Who is Stephan Welk?
As per his LinkedIn profile, Stephan Welk is a “diplomat and internationally active in government consulting. He is a Professor of International Law and Diplomacy and a Special Advisor to various governments.” Welk is currently employed as a Special Advisor of the Minister in São Tomé und Príncipe. He is also said to have been involved with the Central African Republic in a diplomatic capacity. It is also reported that he has received the Grand Cross of the Royal Order of the Lion of Rwanda.
Welk’s name came into the muddy waters when Boris Becker revealed that he had been made a diplomatic attaché for the Central African Republic’s sports, culture, and humanitarian affairs. A tweet from Welk’s account was made with a picture of Welk and Becker in front of the embassy. This was a surprising turn for Becker, who was amidst a bankruptcy trial in court. If he was made a diplomat, he could claim diplomatic immunity, be saved from the trial, and be prevented from going to jail.
Welk’s name was attached to Becker because it was he who reportedly got the former tennis player his passport. However, when the passport was examined, it turned out to be fake. The serial number on the passport was said to have belonged to a series that was stolen a long time ago and was believed to have been sold in the black market. And that’s what raised suspicion towards Welk. Why did he get a fake passport for Becker?
Where is Stephan Welk Now?
From what we can tell, Stephan Welk likely resides in Dubai, United Arab Emirates, as the Special Advisor in Diplomatic Affairs. The details of his personal life are unknown due to the lack of social media presence. As per news reports, Stephan Welk and two other suspects were brought into custody by the Berlin police on August 30, 2019, regarding Becker’s fake passport.
Welcome to your diplomatic office pic.twitter.com/TsKdizCT0k
— Stephan Welk (@StephanWelk) April 30, 2018
After Becker’s debacle, it came to light that a whole thing with fake passports and people getting them to evade the law was being carried out in the shadows. The authorities held six other suspects to get to the root of the problem. Over some time, they noticed that a pattern was emerging where people with a questionable relationship with the law were surfacing with diplomatic passports, giving them immunity from being held accountable for their crimes.
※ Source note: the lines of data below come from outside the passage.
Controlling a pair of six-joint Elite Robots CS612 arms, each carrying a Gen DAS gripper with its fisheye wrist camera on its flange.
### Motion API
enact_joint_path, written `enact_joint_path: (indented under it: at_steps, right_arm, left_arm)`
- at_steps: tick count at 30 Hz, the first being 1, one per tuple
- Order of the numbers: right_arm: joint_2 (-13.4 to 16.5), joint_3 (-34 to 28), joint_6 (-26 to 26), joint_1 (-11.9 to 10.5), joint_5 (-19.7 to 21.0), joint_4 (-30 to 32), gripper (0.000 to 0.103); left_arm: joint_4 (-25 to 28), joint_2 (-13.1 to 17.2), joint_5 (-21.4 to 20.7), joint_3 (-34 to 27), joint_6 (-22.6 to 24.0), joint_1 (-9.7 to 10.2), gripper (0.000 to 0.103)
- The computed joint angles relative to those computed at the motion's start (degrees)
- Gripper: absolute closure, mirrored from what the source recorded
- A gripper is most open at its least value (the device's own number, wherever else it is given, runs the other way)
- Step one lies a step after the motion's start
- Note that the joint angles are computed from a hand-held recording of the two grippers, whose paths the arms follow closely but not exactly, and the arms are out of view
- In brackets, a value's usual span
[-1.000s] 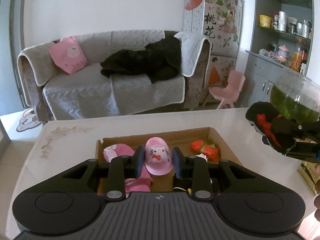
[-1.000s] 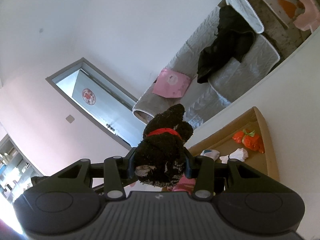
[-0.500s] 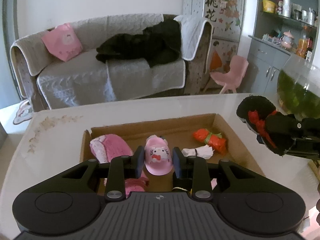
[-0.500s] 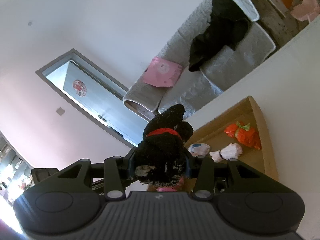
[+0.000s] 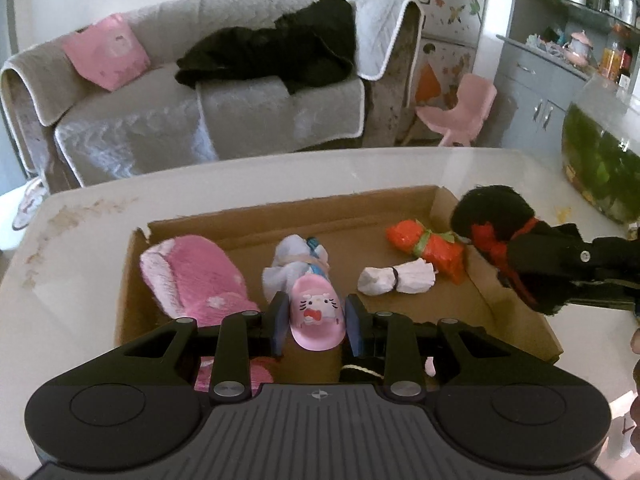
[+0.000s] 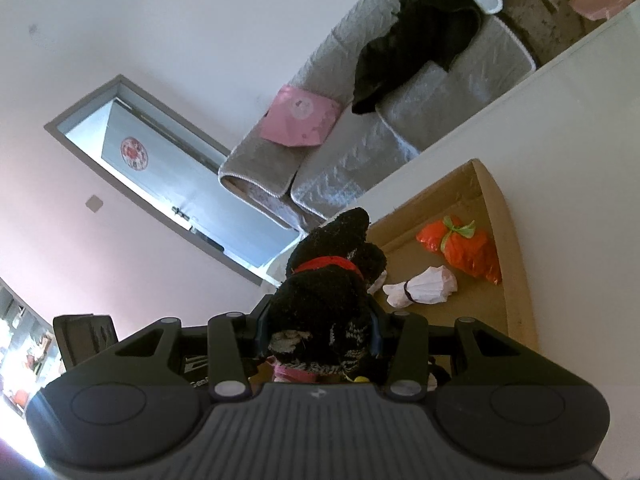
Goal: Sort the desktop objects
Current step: 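Lower pink slipper and fuzzy black sock into the box and open both grippers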
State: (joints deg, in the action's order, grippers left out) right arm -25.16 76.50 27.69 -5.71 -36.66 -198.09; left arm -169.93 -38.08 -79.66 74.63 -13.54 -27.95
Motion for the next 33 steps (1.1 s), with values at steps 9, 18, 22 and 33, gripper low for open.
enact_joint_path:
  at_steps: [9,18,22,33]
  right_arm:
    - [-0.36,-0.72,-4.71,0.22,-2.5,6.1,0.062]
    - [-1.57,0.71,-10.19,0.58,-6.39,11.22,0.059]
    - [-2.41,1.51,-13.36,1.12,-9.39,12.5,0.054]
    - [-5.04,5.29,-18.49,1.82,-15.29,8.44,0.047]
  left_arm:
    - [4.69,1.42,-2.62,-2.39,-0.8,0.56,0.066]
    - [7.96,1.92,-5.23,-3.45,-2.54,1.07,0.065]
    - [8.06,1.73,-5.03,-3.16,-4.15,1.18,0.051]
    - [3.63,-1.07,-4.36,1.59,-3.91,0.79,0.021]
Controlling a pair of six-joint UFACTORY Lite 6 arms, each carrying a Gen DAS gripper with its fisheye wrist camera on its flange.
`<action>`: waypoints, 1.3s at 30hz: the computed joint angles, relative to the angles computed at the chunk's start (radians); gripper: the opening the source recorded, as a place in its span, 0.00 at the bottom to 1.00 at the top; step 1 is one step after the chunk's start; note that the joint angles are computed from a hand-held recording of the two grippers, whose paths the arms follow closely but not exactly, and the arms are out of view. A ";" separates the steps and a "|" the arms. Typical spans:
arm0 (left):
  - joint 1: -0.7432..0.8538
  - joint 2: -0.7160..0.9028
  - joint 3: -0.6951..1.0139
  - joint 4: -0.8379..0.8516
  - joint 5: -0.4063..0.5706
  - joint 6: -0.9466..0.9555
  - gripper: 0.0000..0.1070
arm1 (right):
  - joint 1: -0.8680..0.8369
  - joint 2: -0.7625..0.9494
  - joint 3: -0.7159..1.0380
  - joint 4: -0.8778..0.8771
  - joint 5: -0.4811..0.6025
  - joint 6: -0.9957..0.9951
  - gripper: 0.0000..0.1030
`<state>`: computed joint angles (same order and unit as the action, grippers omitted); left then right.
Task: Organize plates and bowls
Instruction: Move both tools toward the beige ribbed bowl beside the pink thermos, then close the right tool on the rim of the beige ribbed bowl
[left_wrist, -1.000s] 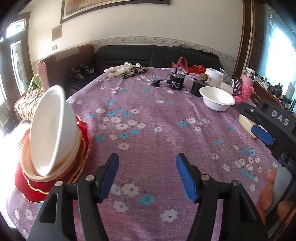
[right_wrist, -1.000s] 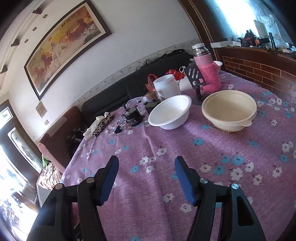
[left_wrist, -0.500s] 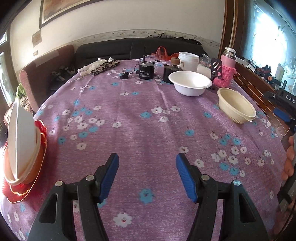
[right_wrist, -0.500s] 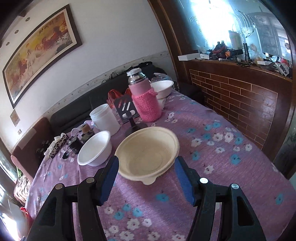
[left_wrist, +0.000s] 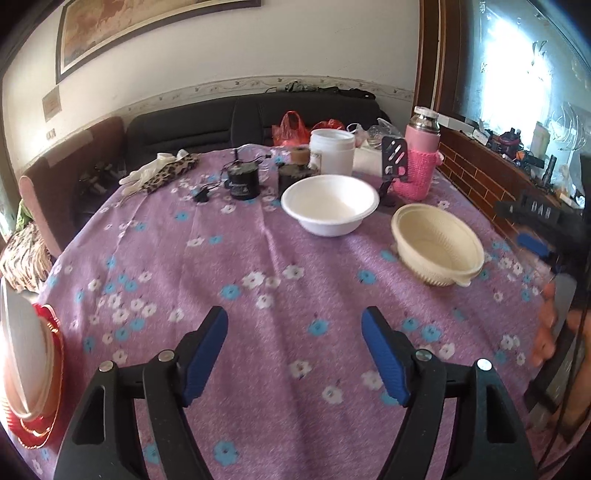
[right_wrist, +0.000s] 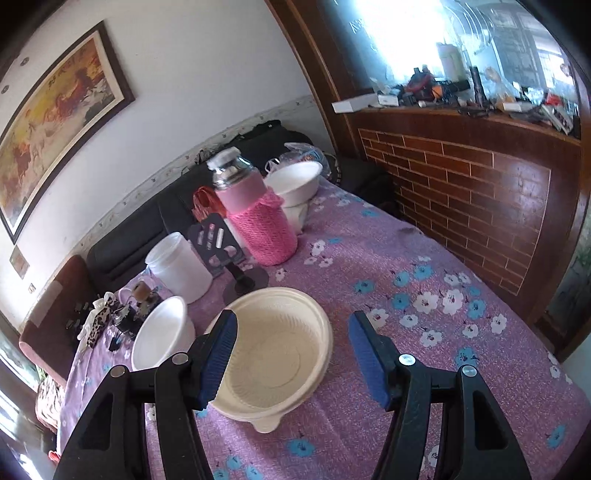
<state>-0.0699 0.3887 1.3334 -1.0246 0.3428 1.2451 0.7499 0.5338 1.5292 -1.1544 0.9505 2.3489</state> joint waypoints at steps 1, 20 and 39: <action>-0.014 0.026 0.044 0.046 0.015 -0.063 0.70 | -0.008 -0.017 -0.039 -0.011 -0.019 0.034 0.65; -0.163 0.281 0.279 0.129 0.008 -0.357 0.70 | -0.145 -0.111 -0.329 -0.223 -0.266 0.394 0.65; -0.143 0.291 0.231 -0.033 -0.030 -0.157 0.70 | -0.236 0.053 -0.246 -0.413 -0.485 0.586 0.42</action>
<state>-0.2126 0.6802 1.5642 -1.0572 0.3133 1.0884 0.5140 0.5868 1.2827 -1.5674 0.4657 2.9351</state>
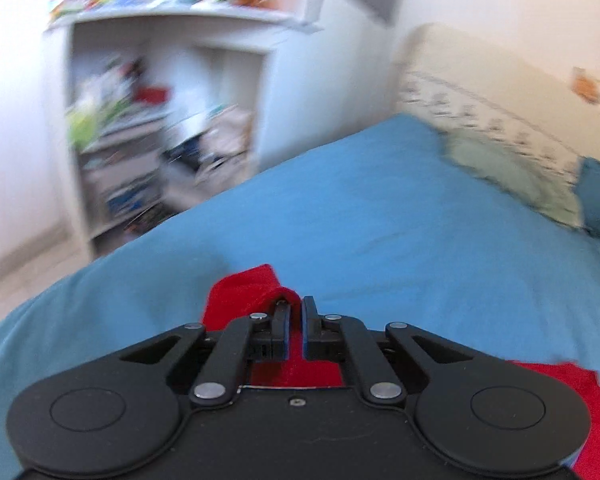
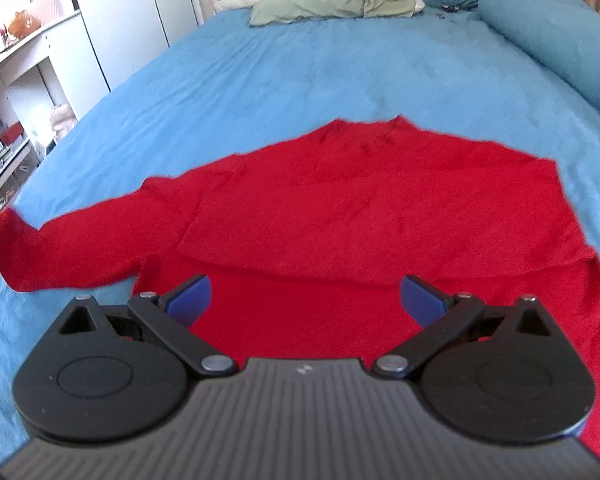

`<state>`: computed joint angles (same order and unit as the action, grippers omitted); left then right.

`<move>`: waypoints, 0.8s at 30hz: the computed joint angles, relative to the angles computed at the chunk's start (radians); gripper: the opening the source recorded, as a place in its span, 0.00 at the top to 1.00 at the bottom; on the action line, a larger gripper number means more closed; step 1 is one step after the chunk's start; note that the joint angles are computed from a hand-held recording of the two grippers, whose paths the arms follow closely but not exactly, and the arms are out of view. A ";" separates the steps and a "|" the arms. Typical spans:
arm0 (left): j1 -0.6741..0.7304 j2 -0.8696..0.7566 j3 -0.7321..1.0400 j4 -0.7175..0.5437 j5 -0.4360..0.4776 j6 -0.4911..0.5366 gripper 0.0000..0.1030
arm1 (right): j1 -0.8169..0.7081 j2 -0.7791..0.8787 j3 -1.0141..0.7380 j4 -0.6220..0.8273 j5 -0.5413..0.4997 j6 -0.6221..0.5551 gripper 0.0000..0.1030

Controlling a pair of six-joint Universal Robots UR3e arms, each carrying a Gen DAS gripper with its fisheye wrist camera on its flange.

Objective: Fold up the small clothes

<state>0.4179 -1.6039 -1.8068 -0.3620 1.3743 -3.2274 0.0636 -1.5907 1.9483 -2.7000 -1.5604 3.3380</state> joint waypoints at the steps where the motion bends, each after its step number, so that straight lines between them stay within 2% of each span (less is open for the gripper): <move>1: -0.060 -0.003 0.036 -0.015 0.028 -0.009 0.95 | -0.041 -0.030 0.010 0.015 0.031 -0.021 0.00; 5: -0.332 -0.074 0.223 -0.088 0.150 -0.073 0.95 | -0.242 -0.161 0.033 0.110 0.165 -0.152 0.00; 9: -0.578 -0.214 0.397 -0.153 0.257 -0.157 0.95 | -0.473 -0.266 0.049 0.229 0.325 -0.310 0.00; 13: -0.753 -0.399 0.533 -0.215 0.305 -0.225 0.95 | -0.655 -0.305 0.078 0.316 0.444 -0.457 0.00; 16: -0.829 -0.527 0.580 -0.226 0.325 -0.241 0.95 | -0.745 -0.301 0.124 0.322 0.503 -0.545 0.00; 21: -0.868 -0.639 0.603 -0.217 0.337 -0.248 0.95 | -0.770 -0.236 0.196 0.219 0.532 -0.585 0.00; 24: -0.858 -0.624 0.553 -0.182 0.318 -0.214 0.86 | -0.760 -0.217 0.203 0.187 0.541 -0.578 0.00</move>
<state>-0.4405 -2.2281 -1.2534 -0.5440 1.6921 -3.4412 -0.6963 -1.8076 2.1514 -2.5131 -1.0196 2.7597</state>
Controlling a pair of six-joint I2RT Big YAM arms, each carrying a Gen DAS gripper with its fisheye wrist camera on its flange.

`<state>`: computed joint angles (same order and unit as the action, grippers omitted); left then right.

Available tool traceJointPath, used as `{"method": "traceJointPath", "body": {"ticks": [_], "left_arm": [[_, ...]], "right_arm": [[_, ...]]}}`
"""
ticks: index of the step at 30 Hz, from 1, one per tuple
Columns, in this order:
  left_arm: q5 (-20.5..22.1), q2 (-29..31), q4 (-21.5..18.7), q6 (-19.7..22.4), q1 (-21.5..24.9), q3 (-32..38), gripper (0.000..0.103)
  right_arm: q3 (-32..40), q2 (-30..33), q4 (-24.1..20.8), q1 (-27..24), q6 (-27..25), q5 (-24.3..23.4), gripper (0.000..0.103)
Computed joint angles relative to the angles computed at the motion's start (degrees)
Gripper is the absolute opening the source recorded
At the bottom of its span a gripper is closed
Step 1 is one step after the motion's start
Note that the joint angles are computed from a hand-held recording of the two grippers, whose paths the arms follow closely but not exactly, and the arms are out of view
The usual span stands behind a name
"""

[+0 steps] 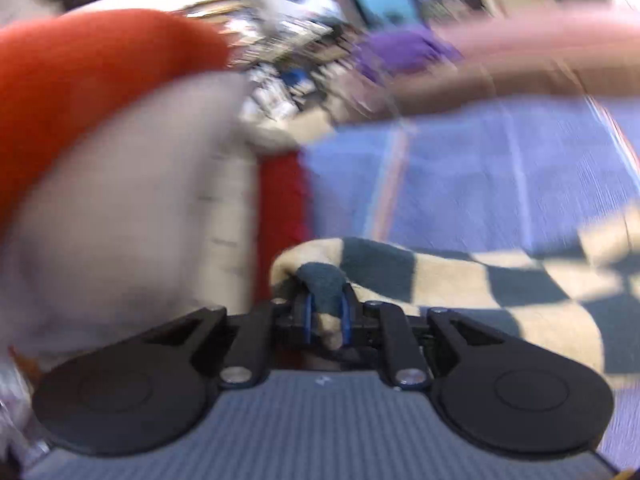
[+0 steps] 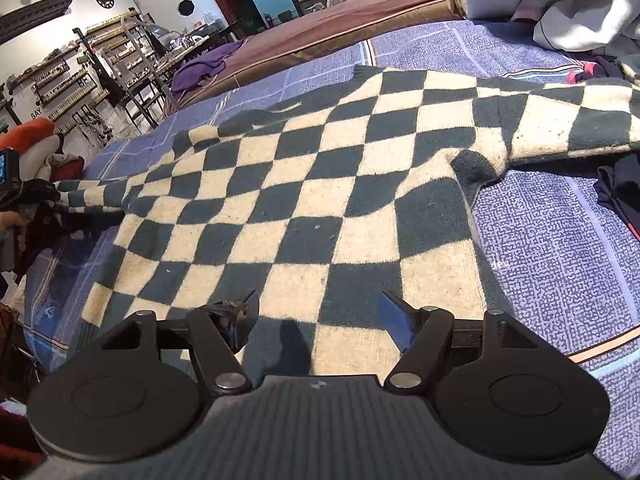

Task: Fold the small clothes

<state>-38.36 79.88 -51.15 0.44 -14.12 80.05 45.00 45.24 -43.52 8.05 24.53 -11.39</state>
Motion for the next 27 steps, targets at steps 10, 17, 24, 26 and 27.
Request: {"method": "traceJointPath", "body": {"ticks": [10, 17, 24, 26, 27], "left_arm": [[23.85, -16.33, -2.70, -10.14, -6.46, -12.73, 0.090], [35.54, -22.89, -8.68, -14.69, -13.75, -21.48, 0.072], [36.09, -22.67, -6.54, -21.28, -19.14, -21.87, 0.005], [32.85, -22.17, -8.16, -21.70, -20.47, -20.72, 0.004], [31.33, -22.63, -9.03, -21.93, -20.92, -20.19, 0.004]], "right_arm": [[-1.41, -5.87, -0.32, -4.42, -5.25, 0.74, 0.103], [-2.03, -5.85, -2.30, -14.71, -8.09, -1.62, 0.103], [-3.44, -2.42, -2.17, -19.27, -6.60, -8.37, 0.085], [-3.69, -1.97, -1.31, -18.98, -7.50, -11.34, 0.029], [-3.51, -2.34, -1.48, -18.79, -7.00, -11.45, 0.017]]}}
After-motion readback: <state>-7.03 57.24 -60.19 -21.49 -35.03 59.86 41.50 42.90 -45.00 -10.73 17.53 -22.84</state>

The passports would generally be from obscure countries with scarce resources. Welk was suspected of belonging to the group supplying such passports to people for a good sum of money. According to Der Speigel, this is not Welk’s first altercation with the law. Reportedly, he was sentenced to four years in prison for fraudulent real-estate transactions, among other things, in 2003.
Welk’s second alleged infringing of law occurred in 2009 when he was sent to prison again for “ fraud, a delayed insolvency filing, the forgery of documents and attempted embezzlement and breach of trust.” Welk was also suspected of being with the group that defrauded a meat wholesaler out of more than one million in return for a diplomatic ID and of gaining access to the market of Guinea-Bissau.
It is unclear where the investigation led the police and whether anyone was held accountable. As for Welk, there is no more news about him following the detainment. Meanwhile, Becker is said to have broken his ties with Welk. The diplomat’s lawyer claims that his client had no idea the passport was fake and that he had been used. While Becker received his sentence, spent time in prison, and got out of there, the news about the fate of Stephan Welk has grown scarce.